半小时后,她根据地址,找到某幢高层住宅。
电梯在16楼停下,整层就一户人家。她按响门铃,数秒后大门打开,露出一个小脑袋。
“邓老师,你来啦。”谢皇上拿了双拖鞋整齐地摆在她脚边。
谢闻循声走来,示意她进屋,穿上鞋子准备外出,“冰箱里有饮料,水壶在旁边,随便你喝什么。我马上就回来,你看着他别让他捣乱。”
“知道了,你赶紧去吧。

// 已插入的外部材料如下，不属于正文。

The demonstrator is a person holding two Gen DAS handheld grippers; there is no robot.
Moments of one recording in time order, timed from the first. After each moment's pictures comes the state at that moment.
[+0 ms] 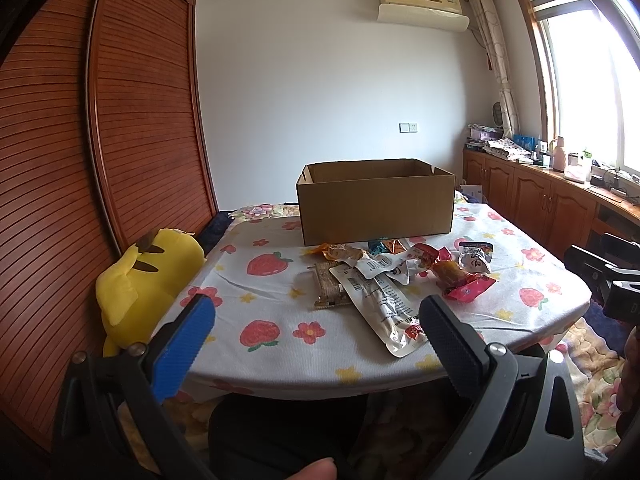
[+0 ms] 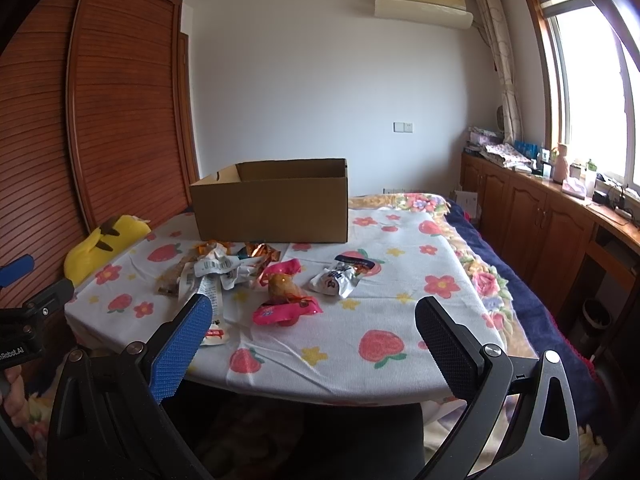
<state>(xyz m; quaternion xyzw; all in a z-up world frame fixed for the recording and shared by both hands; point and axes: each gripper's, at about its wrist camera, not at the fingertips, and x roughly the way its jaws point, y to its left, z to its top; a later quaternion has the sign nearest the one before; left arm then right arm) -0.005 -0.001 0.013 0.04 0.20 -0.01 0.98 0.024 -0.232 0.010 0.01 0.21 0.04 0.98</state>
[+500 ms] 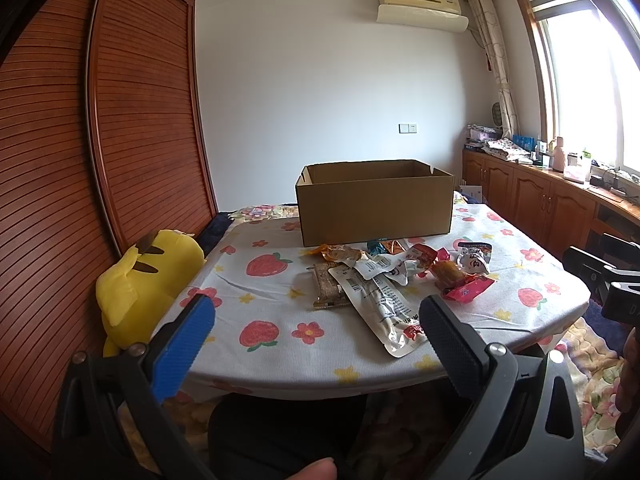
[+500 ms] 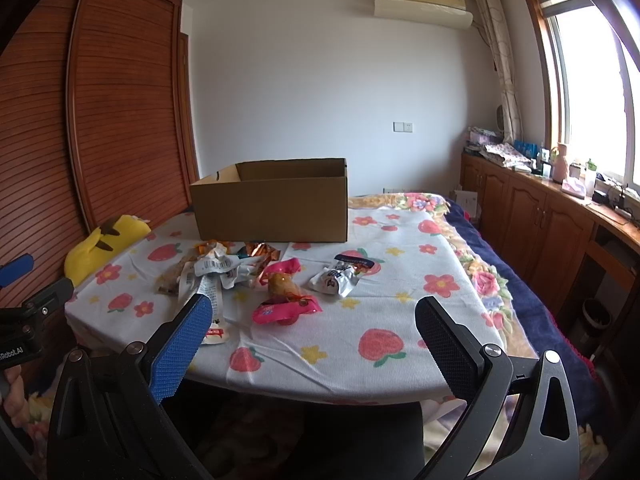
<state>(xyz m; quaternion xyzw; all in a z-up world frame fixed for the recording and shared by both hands) -0.006 -0.002 0.013 0.04 0.20 -0.01 0.98 0.023 -0.232 0.009 0.01 0.21 0.04 0.98</state>
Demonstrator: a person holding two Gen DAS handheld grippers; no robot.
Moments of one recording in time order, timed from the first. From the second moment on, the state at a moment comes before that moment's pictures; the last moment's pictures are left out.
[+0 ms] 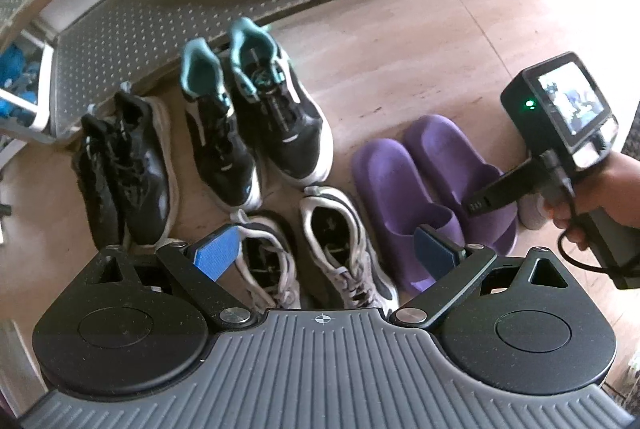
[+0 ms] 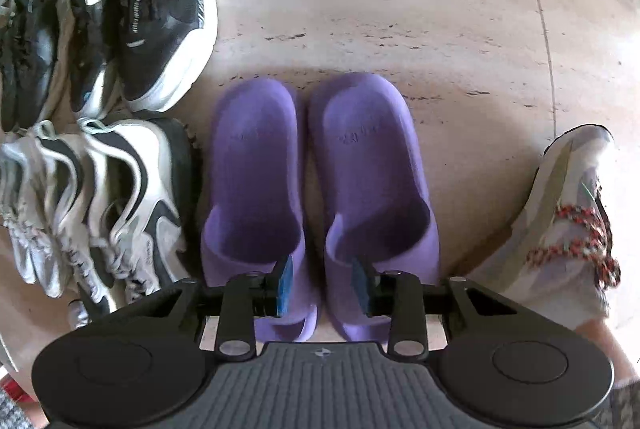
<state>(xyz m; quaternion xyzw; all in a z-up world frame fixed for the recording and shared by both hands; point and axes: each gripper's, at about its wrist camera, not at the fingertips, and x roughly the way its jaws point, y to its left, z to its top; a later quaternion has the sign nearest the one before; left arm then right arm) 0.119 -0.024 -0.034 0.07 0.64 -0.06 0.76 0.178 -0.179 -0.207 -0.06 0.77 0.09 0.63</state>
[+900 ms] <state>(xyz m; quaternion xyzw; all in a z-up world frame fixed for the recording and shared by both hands) 0.139 -0.012 -0.032 0.05 0.63 -0.05 0.77 0.154 -0.163 -0.266 -0.08 0.79 0.06 0.60</state>
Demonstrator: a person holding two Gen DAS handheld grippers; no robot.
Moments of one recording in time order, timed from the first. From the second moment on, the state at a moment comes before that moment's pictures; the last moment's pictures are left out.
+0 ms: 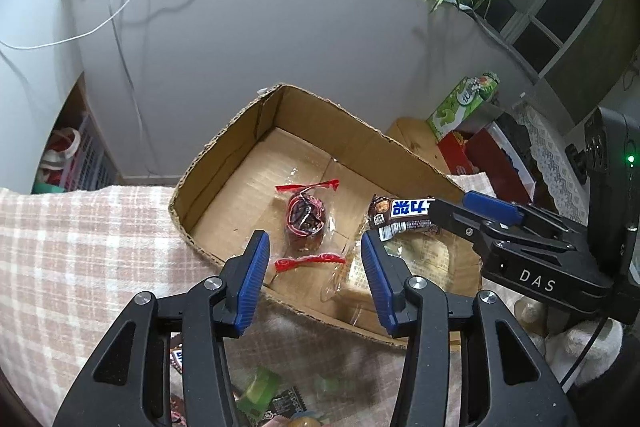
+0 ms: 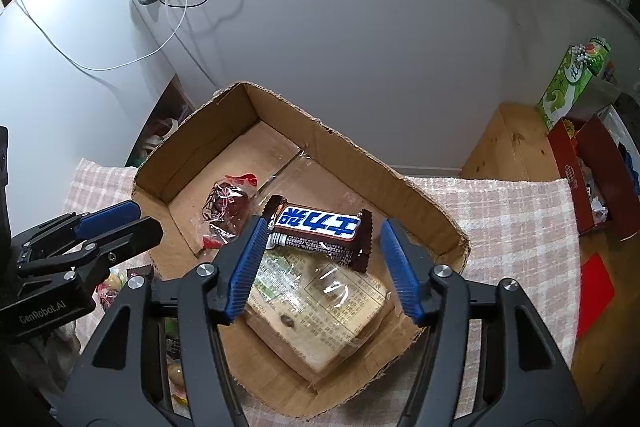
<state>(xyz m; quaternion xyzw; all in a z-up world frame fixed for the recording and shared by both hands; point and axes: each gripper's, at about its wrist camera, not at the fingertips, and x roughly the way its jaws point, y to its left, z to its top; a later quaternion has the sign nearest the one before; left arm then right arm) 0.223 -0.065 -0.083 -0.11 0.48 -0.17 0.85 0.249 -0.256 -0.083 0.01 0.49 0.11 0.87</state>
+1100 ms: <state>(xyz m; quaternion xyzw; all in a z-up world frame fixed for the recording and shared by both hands) 0.129 0.064 -0.101 -0.22 0.50 -0.08 0.83 0.111 -0.206 -0.103 -0.01 0.52 0.23 0.82</state>
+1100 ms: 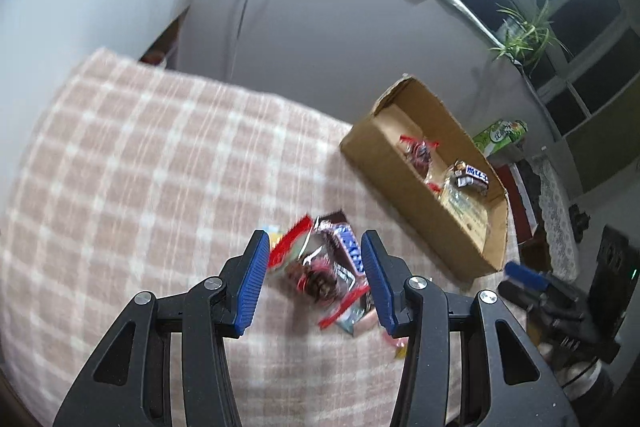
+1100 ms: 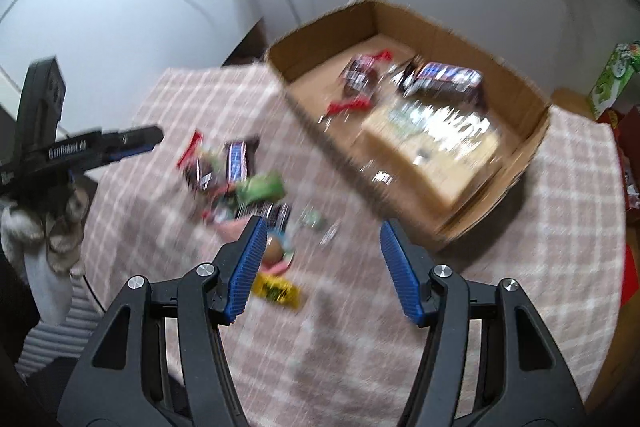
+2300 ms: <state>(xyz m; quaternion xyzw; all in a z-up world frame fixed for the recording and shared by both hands) 0.132 0.033 -0.158 -0.23 0.55 -0.05 0.80 0.089 -0.159 -0.173 -0.07 0.57 0.20 0.79</state>
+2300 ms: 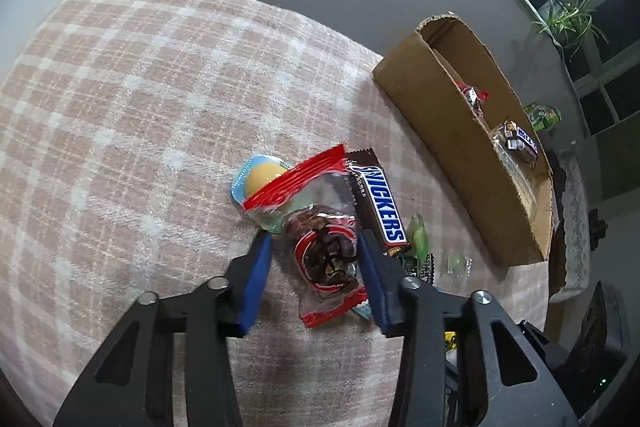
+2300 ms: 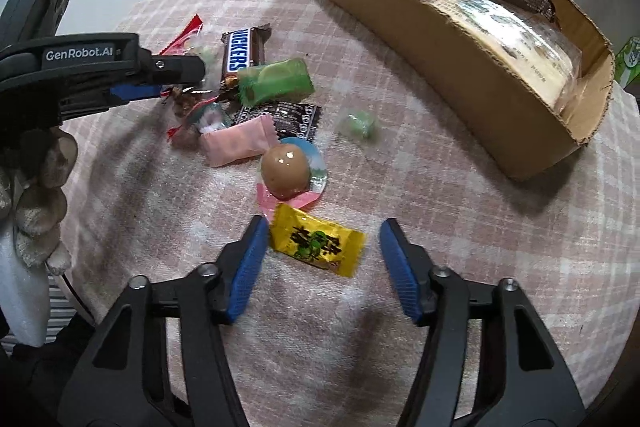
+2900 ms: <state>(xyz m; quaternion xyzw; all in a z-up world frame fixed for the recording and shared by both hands) 0.109 0.046 -0.147 -0.22 0.54 -0.05 0.81 0.084 -0.187 -0.162 0.00 0.57 0.23 0.79</state>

”邓芮茗挥挥手,一脸无奈。
谢闻的爸妈去看亲戚,临时把外孙寄在这里。结果他重感冒要看医生,只好叫她来管孩子。
她觉得自己上辈子一定是欠了他的。
跟着小家伙走进去,她不由被凌乱的客厅惊呆了。屋子很宽敞,多余的装饰品一概没有,性冷淡的风格和死变|态一点都不搭。然而四处散落着碎纸片和橡皮屑,茶几上还有记号笔涂到的印记,一看就是小屁孩的功劳。
难怪要她看着,不是怕小屁孩出事,是怕屋子被拆。
谢皇上丝毫没发觉自己在制造脏乱,一屁股坐在地上拿起剪刀继续玩纸片,还像小主人一样招呼她坐下。